For those tasked with deciding our withdrawal, he offers sage advice: “if we really want to know how Canada is doing in Afghanistan, we should ask the Afghans more often.”

In Warriors and Nation Builders, Andy Tamas shares a different perspective of Afghan, though often from the same time period as Conrad. As its subtitle – “Development and the Military in Afghanistan” – makes clear, this book is about assisting developers and their military colleagues collaborate “in helping build a society where people have more to gain by laying down their arms and becoming engaged in the local economy than by continuing to fight;” its main aim is “to provide a set of navigational aids for military leaders to help them have some sense of what this field of development is all about.”

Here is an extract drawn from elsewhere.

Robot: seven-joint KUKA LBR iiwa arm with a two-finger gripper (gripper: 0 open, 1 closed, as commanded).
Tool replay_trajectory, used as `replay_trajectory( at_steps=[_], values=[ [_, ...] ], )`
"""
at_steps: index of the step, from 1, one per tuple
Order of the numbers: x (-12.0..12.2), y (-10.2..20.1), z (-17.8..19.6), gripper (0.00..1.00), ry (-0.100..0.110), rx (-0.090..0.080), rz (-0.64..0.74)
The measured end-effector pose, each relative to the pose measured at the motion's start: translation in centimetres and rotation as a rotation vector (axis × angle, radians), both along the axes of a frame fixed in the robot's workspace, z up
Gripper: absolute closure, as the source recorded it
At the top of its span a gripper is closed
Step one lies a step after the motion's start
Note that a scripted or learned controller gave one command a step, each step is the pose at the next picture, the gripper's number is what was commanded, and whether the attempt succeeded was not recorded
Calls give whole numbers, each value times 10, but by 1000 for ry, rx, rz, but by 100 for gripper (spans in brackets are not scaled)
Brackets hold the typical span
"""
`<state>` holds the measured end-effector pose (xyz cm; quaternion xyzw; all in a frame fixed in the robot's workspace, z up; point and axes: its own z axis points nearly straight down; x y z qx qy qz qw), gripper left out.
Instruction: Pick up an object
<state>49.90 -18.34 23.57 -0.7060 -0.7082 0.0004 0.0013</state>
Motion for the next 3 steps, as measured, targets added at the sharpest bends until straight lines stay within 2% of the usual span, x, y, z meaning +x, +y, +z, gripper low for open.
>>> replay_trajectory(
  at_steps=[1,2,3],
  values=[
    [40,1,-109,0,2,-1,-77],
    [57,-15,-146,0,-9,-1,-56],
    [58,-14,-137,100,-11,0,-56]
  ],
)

In doing so in the context of the Afghan war, Tamas provides readers with unique insight into the interplay between humanitarian and military efforts and what the “whole-of-government” approach means to a civilian practitioner. How many readers, for example, realize that in Afghanistan “simply identifying all the NGOs can be a major challenge.”

Tamas served as a civilian on the first Canadian Strategic Advisory Team, established by Gen. Rick Hillier to assist the Afghan government in Kabul. He offers an insider’s account that will permit readers to form their own judgment about this unique element, now terminated, and the contribution it made to Canada’s mission.

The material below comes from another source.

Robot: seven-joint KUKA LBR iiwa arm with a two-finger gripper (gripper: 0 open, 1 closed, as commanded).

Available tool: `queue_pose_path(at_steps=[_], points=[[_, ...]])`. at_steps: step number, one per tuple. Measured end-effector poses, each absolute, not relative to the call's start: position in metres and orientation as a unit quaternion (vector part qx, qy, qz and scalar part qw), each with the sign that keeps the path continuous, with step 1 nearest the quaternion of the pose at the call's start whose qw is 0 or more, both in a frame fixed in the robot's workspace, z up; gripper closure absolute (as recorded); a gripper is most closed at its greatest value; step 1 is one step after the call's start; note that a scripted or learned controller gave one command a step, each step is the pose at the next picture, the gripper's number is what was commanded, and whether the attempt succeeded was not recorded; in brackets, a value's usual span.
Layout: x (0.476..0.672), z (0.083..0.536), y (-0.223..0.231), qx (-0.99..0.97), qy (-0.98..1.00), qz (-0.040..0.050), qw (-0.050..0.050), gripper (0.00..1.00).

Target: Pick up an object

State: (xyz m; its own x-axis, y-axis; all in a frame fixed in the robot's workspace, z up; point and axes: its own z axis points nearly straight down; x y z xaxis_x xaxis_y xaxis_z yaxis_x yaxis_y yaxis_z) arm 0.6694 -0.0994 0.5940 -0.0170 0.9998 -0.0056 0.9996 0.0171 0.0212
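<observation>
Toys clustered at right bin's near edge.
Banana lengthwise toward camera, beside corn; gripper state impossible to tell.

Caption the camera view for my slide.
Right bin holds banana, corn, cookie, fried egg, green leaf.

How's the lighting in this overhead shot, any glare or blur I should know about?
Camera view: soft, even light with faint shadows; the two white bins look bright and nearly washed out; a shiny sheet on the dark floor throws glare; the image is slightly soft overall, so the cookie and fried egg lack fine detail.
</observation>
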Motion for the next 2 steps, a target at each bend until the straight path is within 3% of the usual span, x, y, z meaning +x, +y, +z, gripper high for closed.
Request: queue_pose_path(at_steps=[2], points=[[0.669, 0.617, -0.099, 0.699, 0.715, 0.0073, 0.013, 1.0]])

In a chapter titled “What is the Mission?” Tamas discusses the goal of counter-insurgency campaigns and what mindsets might need change, information vital to Canadian voters to evaluate the political rhetoric that will undoubtedly gain volume as the 2011 deadline approaches.

Certainly, Tamas has written a guide for more than just military officers; he has written a guide for those who wish to understand a mission for which our present contribution, military and perhaps civilian, is about to change.

Finally, though Unembedded is a mid-life memoir, author Scott Taylor, an “unembedded” journalist and self-labeled maverick, provides snapshots of Senlis Council operations, Norine MacDonald, Abdul Rashid Dostum, Mullah Zaeef, Amrullah Saleh and Kandahar’s National Directorate of Security detention center, among others. Taylor’s thoughts contribute to yet another valuable vantage point from Afghanistan.

It has been suggested that in a democracy it is particularly important for voters to understand the nature of warfare “so that they are equipped to make intelligent judgments about the way in which their own governments seek to employ force,” or, in the case of Canada in 2011, withdraw that force. These three books provide a valuable contribution to understanding the nature of the Afghan conflict.

Roy Thomas, MSC, CD, MA (RMC) served in the tribal areas of Pakistan and also in Afghanistan in 1989 with UNGOMAP.